— Justine. Pourquoi diable t’ont-ils nommée Justine ?
La question de mon prof de Lettres résonne encore en moi. J’ai rougi jusqu’aux tempes et n’ai pas répondu. Je ne sais pas pourquoi je m’appelle Justine – à moins que…
Pas d’explication avouable. Ce n’est pas faute de le leur avoir demandé : vingt fois ils ont esquissé un sourire, en se regardant, mon prof aussi souriait. Une fois même ma mère a éclaté de rire.
Je la hais. Elle est beaucoup trop belle pour une mère.
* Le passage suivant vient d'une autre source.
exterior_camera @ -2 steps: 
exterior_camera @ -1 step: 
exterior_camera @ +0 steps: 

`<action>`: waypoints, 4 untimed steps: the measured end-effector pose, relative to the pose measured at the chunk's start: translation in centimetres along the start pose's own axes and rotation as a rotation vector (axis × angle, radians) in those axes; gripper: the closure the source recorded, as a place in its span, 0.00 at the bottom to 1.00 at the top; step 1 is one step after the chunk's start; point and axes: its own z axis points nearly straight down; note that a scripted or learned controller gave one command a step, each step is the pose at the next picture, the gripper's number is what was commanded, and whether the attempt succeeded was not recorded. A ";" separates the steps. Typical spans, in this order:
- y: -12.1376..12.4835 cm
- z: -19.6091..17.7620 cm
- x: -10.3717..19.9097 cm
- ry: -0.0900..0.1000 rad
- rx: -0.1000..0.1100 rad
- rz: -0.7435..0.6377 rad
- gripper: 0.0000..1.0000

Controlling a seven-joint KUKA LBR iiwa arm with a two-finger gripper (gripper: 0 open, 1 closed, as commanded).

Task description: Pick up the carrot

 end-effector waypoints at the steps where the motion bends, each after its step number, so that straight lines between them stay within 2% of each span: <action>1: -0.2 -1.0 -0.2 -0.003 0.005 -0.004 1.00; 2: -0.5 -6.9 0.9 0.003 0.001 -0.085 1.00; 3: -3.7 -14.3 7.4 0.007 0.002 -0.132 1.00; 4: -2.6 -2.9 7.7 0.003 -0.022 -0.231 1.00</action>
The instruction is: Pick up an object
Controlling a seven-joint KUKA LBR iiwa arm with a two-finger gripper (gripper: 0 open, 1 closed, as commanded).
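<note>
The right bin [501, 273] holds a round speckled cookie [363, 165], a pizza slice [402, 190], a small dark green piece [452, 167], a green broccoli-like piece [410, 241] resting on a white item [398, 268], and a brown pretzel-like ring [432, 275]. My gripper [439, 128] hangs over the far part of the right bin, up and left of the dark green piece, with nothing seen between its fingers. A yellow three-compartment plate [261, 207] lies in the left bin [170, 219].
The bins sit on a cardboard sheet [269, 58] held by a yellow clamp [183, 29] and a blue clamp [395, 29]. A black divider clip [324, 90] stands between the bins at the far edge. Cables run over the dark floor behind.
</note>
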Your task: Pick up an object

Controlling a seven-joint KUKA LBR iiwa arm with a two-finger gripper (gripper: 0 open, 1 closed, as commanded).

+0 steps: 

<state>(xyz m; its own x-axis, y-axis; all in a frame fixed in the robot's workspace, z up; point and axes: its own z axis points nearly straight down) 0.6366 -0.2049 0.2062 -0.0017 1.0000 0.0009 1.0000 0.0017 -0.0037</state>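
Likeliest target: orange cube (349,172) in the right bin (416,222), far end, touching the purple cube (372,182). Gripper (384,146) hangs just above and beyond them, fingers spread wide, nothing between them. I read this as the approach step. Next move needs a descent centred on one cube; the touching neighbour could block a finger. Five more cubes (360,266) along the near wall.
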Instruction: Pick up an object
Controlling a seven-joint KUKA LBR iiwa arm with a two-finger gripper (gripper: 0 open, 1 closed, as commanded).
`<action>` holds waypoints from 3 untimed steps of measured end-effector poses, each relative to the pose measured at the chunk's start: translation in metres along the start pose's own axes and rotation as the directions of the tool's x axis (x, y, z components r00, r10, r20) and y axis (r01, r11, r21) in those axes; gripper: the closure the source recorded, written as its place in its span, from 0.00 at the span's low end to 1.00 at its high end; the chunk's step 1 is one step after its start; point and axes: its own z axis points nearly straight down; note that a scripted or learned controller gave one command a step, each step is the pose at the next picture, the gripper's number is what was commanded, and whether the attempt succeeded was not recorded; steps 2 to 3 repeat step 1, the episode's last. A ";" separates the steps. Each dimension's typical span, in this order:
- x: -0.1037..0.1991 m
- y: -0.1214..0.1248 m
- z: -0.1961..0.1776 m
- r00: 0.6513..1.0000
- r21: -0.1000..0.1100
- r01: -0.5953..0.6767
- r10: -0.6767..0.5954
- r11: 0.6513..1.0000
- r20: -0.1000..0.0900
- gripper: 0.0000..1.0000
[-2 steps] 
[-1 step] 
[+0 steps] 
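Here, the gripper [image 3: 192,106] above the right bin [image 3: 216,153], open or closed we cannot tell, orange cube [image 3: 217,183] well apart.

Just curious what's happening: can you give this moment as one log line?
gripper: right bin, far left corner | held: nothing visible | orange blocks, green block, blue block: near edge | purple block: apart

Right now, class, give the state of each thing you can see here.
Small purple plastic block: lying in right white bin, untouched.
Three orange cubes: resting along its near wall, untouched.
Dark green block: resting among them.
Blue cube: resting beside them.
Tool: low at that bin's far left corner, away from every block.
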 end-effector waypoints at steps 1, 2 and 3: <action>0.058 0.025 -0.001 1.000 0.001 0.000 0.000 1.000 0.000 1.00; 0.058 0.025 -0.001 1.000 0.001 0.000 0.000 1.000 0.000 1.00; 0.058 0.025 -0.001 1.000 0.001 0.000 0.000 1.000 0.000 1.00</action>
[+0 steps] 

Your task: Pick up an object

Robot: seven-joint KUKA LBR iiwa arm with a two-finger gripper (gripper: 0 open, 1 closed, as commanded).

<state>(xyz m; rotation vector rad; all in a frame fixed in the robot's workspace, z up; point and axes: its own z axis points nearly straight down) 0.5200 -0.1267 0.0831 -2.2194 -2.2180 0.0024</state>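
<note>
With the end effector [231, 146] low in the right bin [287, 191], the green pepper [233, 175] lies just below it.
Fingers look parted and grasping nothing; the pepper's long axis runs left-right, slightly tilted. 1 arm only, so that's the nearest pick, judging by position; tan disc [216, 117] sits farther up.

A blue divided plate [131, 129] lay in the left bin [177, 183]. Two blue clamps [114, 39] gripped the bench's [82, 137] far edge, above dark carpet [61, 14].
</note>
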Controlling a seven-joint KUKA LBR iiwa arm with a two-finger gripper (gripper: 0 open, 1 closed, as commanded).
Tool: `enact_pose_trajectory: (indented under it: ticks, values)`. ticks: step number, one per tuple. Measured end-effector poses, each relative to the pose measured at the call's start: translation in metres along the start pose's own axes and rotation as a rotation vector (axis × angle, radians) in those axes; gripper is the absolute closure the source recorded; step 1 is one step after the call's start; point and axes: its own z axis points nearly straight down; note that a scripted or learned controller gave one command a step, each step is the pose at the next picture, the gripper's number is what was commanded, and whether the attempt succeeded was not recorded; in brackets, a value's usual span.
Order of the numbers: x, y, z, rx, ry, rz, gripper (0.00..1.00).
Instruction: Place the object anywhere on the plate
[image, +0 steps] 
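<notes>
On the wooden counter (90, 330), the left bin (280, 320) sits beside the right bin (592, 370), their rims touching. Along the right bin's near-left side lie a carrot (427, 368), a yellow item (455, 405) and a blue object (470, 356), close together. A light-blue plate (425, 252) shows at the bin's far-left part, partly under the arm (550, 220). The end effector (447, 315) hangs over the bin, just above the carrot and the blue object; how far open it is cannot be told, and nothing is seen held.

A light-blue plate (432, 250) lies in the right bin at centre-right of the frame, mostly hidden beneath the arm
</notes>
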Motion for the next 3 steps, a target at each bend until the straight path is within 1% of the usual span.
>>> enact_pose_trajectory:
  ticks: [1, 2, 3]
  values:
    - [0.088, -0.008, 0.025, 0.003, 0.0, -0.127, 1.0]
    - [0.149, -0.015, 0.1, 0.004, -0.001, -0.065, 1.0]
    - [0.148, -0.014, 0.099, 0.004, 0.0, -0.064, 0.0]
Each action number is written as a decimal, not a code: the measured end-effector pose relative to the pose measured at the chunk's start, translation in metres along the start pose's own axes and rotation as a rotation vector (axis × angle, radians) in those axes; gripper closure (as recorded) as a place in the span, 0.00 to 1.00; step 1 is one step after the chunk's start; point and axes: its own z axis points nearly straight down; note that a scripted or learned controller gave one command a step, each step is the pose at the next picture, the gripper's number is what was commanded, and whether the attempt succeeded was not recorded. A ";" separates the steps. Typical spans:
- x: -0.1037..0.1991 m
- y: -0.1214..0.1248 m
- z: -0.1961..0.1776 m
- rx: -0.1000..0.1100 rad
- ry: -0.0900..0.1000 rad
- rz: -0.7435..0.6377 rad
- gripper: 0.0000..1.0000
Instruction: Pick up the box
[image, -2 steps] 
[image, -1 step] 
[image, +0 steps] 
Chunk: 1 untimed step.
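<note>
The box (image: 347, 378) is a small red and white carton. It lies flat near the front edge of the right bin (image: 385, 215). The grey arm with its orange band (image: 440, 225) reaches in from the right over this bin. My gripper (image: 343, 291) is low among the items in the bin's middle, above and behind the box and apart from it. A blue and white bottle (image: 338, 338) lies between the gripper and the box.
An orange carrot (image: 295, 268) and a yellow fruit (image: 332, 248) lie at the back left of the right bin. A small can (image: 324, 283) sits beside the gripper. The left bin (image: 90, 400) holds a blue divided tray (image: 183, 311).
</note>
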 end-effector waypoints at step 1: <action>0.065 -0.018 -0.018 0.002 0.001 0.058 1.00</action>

Il fut un temps où j’en étais ravie. J’étais la petite fille dont la maman était si jolie. Et j’étais très jolie aussi. On disait que je lui ressemblais. Les mêmes cheveux noirs, la même peau de lait. Pour moi, elle était la reine qui avait si fort désiré Blanche-Neige. La reine morte. Déjà peut-être je désirais sa disparition. Je me rappelle que je l’imaginais morte, le soir, et que j’en pleurais dans mon lit, toute seule – c’était affreusement délicieux.
Fini. Depuis que j’ai eu mes premières règles, depuis que j’ai des boutons sur le front, que j’ai changé de coiffure pour les camoufler sous une frange, que ça n’a fait qu’empirer les choses, que ma mère m’a obligée à me coiffer en arrière, à nouveau… Je ne suis plus que la caricature de ma mère. Les mêmes seins très hauts, les mêmes fesses cambrées, la taille fine, attaches délicates – et des boutons.
Ils luisent sur mon front comme des constellations – un matin il y en avait sept, sept d’un coup, disposés juste comme la Grande Ourse.
Parfois, je les entends, tard le soir. Elle gémit fort. Elle crie. Ses cris au milieu de la nuit entrent dans mes rêves, et me réveillent. Je vais à la porte de leur chambre, je colle mon oreille contre le bois épais. Et sa voix, à lui :
« Mets-toi à genoux… Plus fort… Écarte-toi davantage… »
Je sais bien que c’est à moi que ses ordres sont adressés – qu’il sait bien que je suis derrière la porte. Je suis appuyée au chambranle, immobile, silencieuse, et c’est moi qui suis à genoux, moi qui l’avale comme une idole d’or, moi qui ouvre mon ventre ou mes fesses, moi qui lui dis les mots sans suite, les mots obscènes de ma mère…
Chez moi, il y a des livres partout, rangés par genres. Dictionnaires et encyclopédies dans le bureau de mon père – il est « lexicographe », c’est ce que j’écris depuis toujours, sans faute, sur mes petites fiches de rentrée, et ça étonne toujours les copines. Les romans policiers sur des étagères, dans la chambre d’amis. Dans le couloir, le tout-venant des lectures de hasard de ma mère. Au salon, quelques éditions rares, à ce qu’ils disent, la planche plie sous le poids des Jules Verne dorés sur tranche – j’aime l’alignement des belles couvertures rouges. Les livres de cuisine dans la cuisine, les BD dans les toilettes. J’ai annexé la poésie dans ma chambre. Et dans celle de mes parents, une très belle bibliothèque – « ma belle bibliothèque anglaise », dit mon père – vitrée, toujours fermée. Moi qui ai le droit de butiner des livres partout dans la maison, la bibliothèque anglaise m’est interdite. J’ai eu beau chercher, je ne sais pas où il range la clé.